Mahmoud denies he was throwing stones at soldiers when he was detained for several hours in February last year. He says he was hurling rocks at friends pretending to be Israeli soldiers ' a game the children call "Arabs and Jews" ' near a military watchtower in his home village of Beit Umar. Nearby soldiers thought he was targeting them, he said.
"It was just a game," the fifth-grader said.
The soldiers chased the children, and Mahmoud ran into the arms of his uncle, who has a mental disability, before soldiers pulled him away. The boy was held from around noon until late evening. His mother says he still has nightmares that the soldiers will return.
The Israeli official said the army does not hold children under 12. Asked to explained Mahmoud's detention, he said it's possible the boy was questioned until interrogators found out his age. He said minors are now tried in a special youth court, and that proceedings are sped up.
Most minors never make it to trial because they usually agree to plea bargains that their lawyers tell them will reduce their sentences. Few Palestinian youths, or their lawyers, believe they will receive a fair trial.
From 2005 through 2010, 834 minors 17 and younger were brought before Israeli military courts on stone-throwing charges, according to the Israeli rights group B'tselem. Of these, 288 ' around a third ' were between 12 and 15 years old. All but one were found guilty, mostly in plea bargains, and spent a few weeks to a few months in jail.
Rights activists say the interrogations of children and use of their confessions are particularly problematic.
Confessions from two boys aged 14 and 15 feature heavily in the indictment against Bassem al-Tamimi, a 45-year-old protest leader in the village of Nabi Saleh, who has been designated a "prisoner of conscience" by London-based Amnesty International. Al-Tamimi has been held since March 2011 on charges of inciting youths to throw rocks and organizing demonstrations.

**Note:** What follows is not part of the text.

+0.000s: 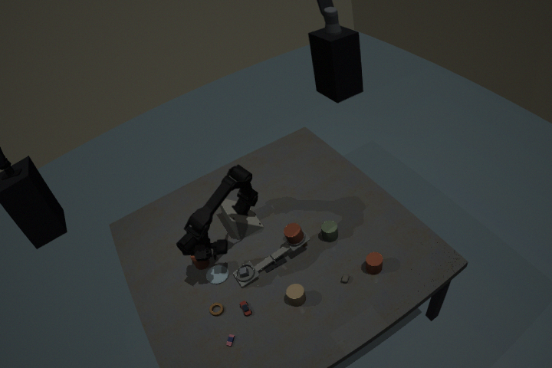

Israeli forces taped their interrogation with the boys to use as part of their case against al-Tamimi. One of videos, edited to about 40 minutes from the 5-hour interrogation, was uploaded to YouTube by activists who obtained the footage from defense lawyers.
It shows one of the youths, Islam Dar-Ayyoub, then 14, tired and yawning. He wasn't allowed to sleep, eat or go to the toilet, said Israeli activist Jonathan Pollack, who is following the case. In the video, he sometimes cries as two, sometimes three adults pester him with questions.
"Why are you crying?" one interrogator asks.
"I''m afraid I'll fail at school," he sobs. Later he briefly falls asleep.
The Israeli military officer wouldn't comment on the video because al-Tamimi's case is still ongoing.
Many detained minors reported being denied sleep, said they were blindfolded, shackled, slapped or bullied into making confessions, according to the report by Save the Children, issued Monday. Most said they weren't told their rights. The report many of the children suffered subsequent trauma, ranging from panic attacks, depression and aggression.
The children were held for periods ranging from a few hours to several months, the group said.
The military officer said in most cases, lawyers for children did not file complaints about alleged mistreatment and so he could not comment. He said interrogations typically took place right after the youths were arrested to speed up trials.
The arrests warp relations in tightknit villages too because children are bullied to confess against their neighbors. Parents fight over whose child squealed on whom, said Fatima Awad, 50, whose son Mohammed was imprisoned for six weeks at age 14 for throwing rocks.
Mohammed, who is now 15, said his mother doesn't let him attend demonstrations anymore.
"All of us throw stones, it is not one or two children," Mohammed said. "If they take a few kids, will it stop? No. There will be others."